@EdWeekTeacher’s Tweet: Does full computer based learning work? [RESPONSE]

http://www.edweek.org/forums/education-forums_education-technology_computer-led-learning-work

Where should we draw the line when integrating technology and learning? Does fully computer-based instruction work for some students? In your experience, how well do students navigate their own learning on digital devices? 

“[E]ducational neglect” is a little too much, don’t you think? Educational neglect is what’s been going on in our education system since the early ’80s, in my opinion. Since the inception of Microsoft in ’82 I have seen a shift in learning (be it style or instruction). If we (educators) don’t change how we teach, or allow students to learn, our future is doomed. Subsequently I feel that we are neglecting our future.

So what if your entire class uses their cell phones! So what if your school isn’t a 1:1 environment! Does that mean that those students are at a learning disadvantage or have advantages to learning? It all depends on your mindset. But in the case of this article, where “there will be no teachers, curriculum, or separation into age groups—just six or so computers and a woman to look after the kids’ safety”, do you think this is a bad idea? (Heitin) Why or why not? I say for the sake of learning this is a good idea if it works for the student. However, the student should be enriched in other ways. Some of these ways would be: group projects, in-person live presentations among peers, periodic check-in’s with an adviser/mentor, etc.

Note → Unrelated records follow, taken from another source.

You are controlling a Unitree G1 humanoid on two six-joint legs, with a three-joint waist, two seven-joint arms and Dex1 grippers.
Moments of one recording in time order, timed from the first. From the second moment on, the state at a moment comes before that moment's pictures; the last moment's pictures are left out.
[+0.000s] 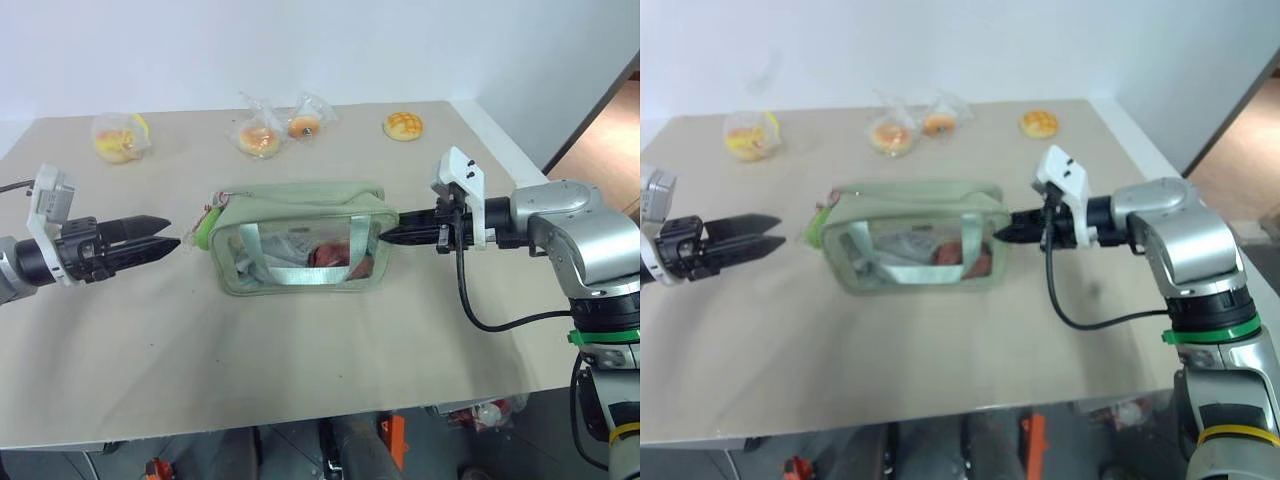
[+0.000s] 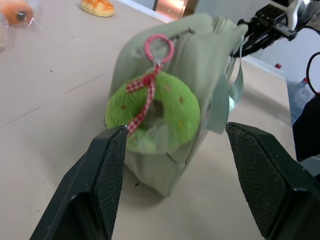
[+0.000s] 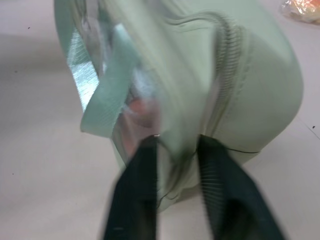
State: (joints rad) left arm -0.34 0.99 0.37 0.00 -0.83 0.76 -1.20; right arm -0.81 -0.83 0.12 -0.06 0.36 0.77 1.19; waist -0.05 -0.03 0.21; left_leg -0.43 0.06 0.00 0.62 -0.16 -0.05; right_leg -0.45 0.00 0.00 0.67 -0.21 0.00
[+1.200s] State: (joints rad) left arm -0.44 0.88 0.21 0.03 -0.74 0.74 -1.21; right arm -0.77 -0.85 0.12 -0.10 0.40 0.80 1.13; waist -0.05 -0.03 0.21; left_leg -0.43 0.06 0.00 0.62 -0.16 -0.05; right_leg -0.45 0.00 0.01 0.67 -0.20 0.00
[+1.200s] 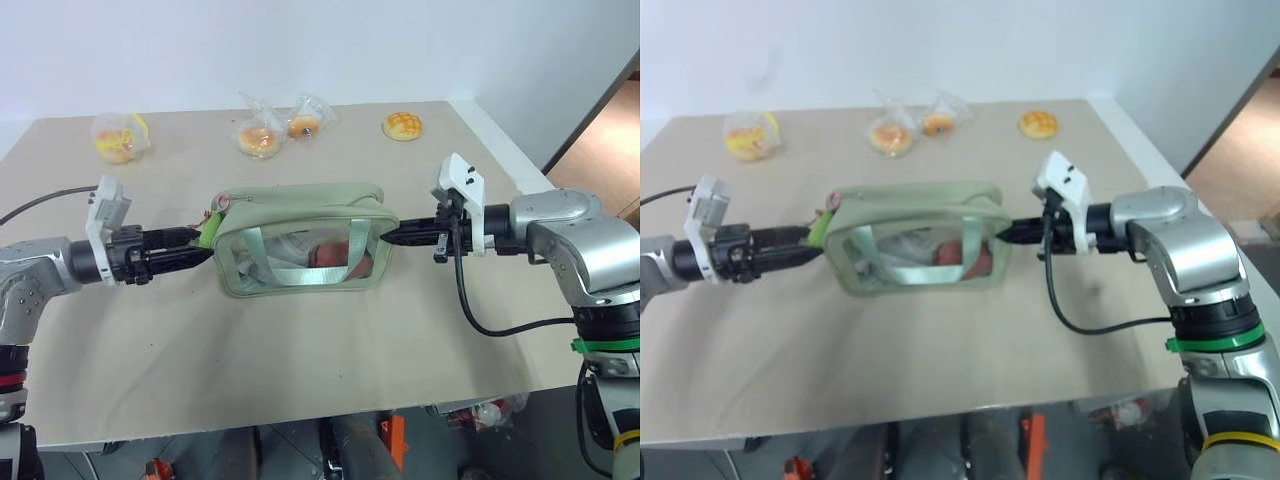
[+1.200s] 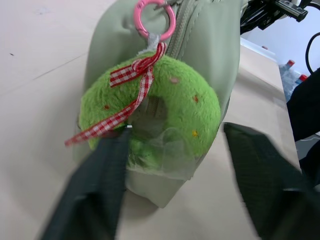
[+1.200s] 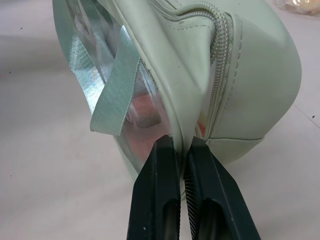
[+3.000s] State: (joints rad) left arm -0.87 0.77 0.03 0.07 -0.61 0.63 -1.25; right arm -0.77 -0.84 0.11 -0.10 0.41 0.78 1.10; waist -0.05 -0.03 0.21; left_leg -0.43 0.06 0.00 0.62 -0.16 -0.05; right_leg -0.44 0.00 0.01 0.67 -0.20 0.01
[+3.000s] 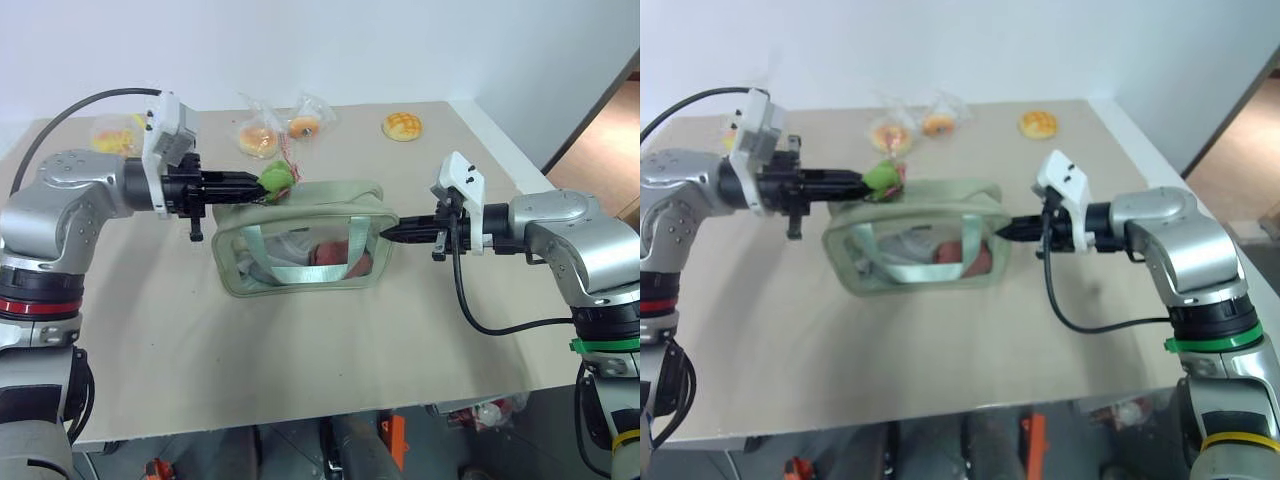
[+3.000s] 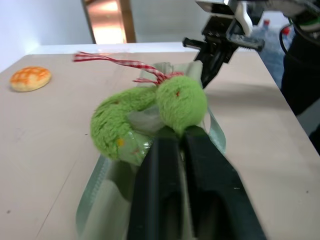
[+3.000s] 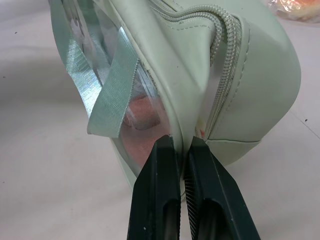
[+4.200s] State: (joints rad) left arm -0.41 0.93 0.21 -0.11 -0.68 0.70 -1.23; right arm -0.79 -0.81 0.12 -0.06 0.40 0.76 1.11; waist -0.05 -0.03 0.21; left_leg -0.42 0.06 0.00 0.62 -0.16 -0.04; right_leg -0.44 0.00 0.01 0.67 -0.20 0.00
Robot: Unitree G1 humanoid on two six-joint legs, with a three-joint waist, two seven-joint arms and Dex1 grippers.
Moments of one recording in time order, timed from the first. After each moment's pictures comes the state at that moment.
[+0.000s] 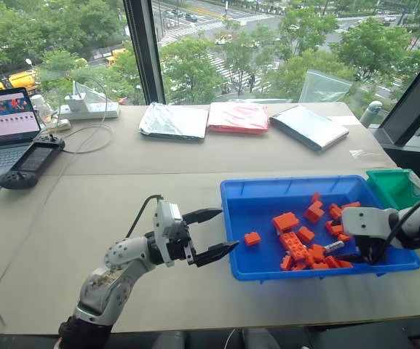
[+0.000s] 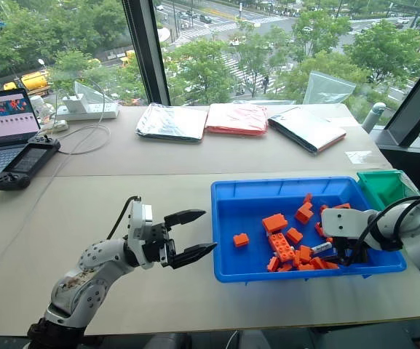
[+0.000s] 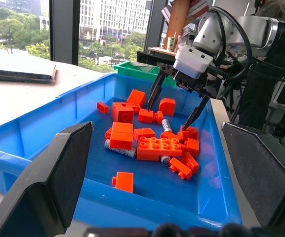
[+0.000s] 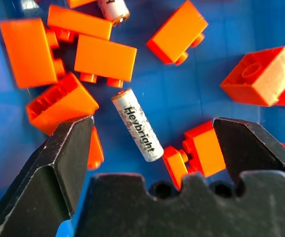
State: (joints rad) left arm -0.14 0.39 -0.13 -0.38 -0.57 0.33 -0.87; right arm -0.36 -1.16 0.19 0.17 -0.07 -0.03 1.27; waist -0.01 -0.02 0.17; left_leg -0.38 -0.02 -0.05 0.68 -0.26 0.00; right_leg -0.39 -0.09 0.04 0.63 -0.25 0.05
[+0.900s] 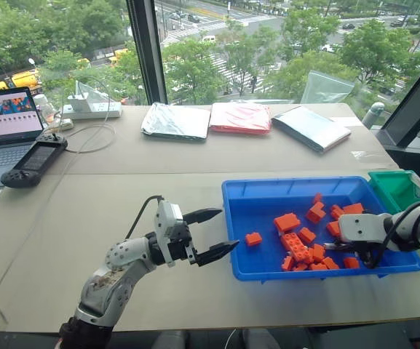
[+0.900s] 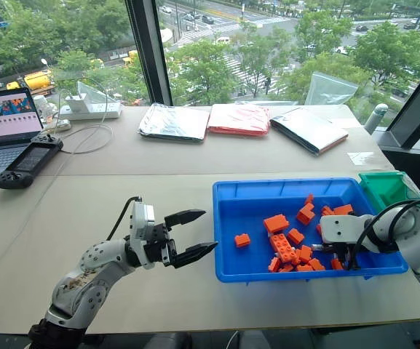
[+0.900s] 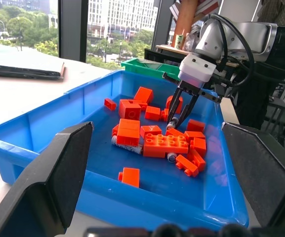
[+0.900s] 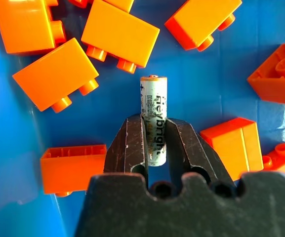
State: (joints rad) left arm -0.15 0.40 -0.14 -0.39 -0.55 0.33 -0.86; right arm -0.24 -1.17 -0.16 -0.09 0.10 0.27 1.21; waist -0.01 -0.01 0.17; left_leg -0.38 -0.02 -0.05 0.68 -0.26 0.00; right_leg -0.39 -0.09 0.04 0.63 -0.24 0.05
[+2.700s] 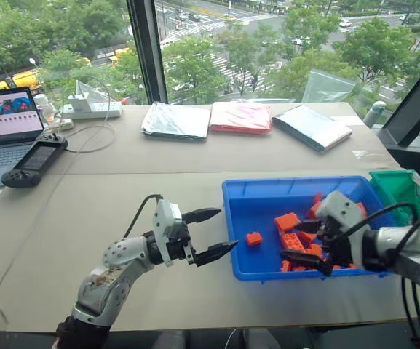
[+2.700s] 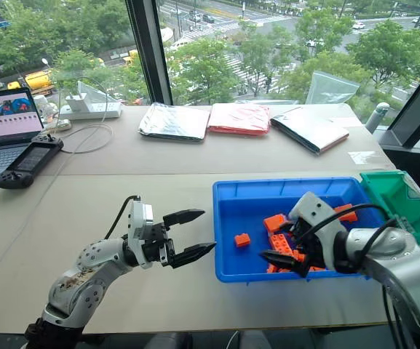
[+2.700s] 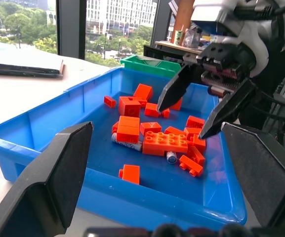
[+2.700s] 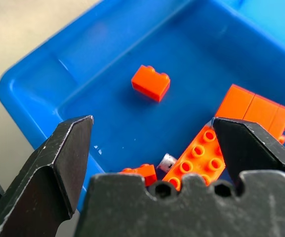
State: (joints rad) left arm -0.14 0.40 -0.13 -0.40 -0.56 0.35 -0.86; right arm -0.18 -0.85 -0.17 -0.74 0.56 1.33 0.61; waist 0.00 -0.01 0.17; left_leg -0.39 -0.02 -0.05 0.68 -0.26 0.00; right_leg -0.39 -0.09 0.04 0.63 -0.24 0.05
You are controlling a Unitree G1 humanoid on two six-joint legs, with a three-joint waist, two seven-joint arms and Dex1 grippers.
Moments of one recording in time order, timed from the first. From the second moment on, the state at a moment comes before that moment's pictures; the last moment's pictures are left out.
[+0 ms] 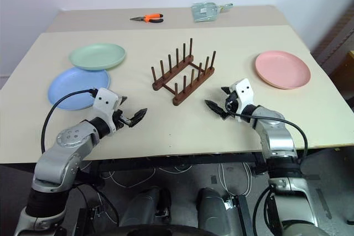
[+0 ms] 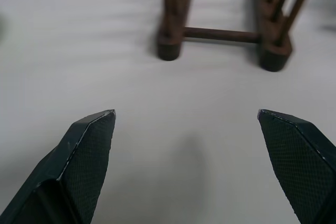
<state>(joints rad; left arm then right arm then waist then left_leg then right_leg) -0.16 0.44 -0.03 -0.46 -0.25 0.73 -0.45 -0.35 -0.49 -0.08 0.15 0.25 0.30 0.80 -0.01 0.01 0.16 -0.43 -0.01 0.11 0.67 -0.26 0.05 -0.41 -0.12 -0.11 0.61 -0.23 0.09</state>
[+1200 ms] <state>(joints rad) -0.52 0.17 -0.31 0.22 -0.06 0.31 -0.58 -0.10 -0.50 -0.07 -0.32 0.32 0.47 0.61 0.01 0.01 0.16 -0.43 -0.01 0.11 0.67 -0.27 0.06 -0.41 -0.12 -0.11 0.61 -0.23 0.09</state>
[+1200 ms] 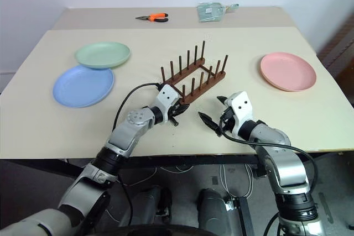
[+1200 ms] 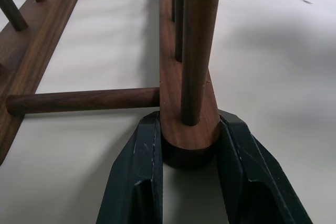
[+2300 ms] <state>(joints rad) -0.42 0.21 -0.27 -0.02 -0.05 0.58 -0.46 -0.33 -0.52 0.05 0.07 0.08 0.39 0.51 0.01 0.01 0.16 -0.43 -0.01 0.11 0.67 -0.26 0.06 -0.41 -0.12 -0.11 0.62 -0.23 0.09</state>
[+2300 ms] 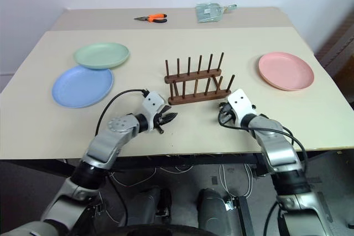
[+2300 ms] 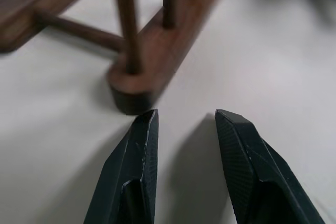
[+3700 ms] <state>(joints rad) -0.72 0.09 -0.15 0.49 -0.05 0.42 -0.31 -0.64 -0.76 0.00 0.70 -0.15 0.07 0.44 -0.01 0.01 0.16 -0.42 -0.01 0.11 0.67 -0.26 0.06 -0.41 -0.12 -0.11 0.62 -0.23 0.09</state>
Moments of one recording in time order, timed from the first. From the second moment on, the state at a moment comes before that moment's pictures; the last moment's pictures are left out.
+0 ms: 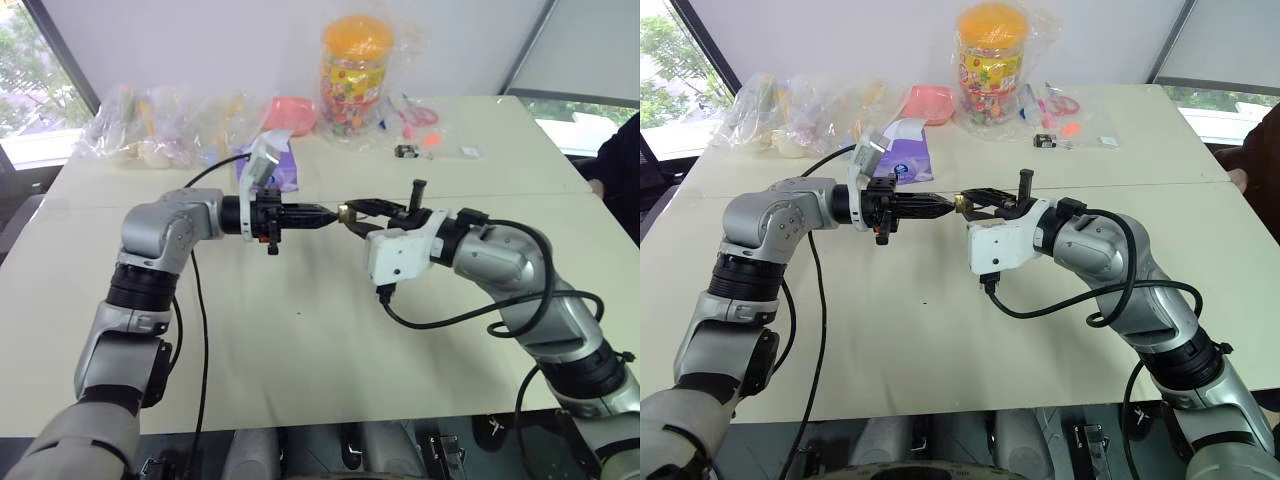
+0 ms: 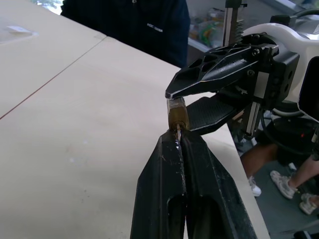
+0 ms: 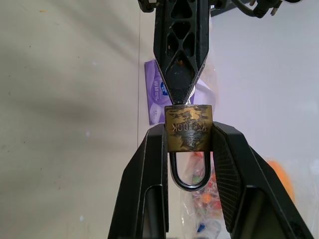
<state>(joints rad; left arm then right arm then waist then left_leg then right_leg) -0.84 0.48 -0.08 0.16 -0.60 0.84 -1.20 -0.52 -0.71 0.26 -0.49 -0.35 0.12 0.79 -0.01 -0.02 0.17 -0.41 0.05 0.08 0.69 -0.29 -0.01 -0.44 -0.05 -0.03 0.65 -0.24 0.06</state>
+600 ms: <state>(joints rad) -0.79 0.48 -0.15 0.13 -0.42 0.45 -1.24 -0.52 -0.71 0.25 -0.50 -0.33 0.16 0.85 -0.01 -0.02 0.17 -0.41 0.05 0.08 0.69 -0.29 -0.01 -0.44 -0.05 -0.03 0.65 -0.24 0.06</state>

Ultimately I don’t think we should draw the line (universally) when integrating technology and learning. It seems to be the same as telling your class that they have to read a certain way or add a particular way. Similar to No Child Left Behind, the Common Core and other famous movements, it isn’t how you learn it’s what you learn and how often you learn it that we should be the main focus. How do you learn best?Do you really know?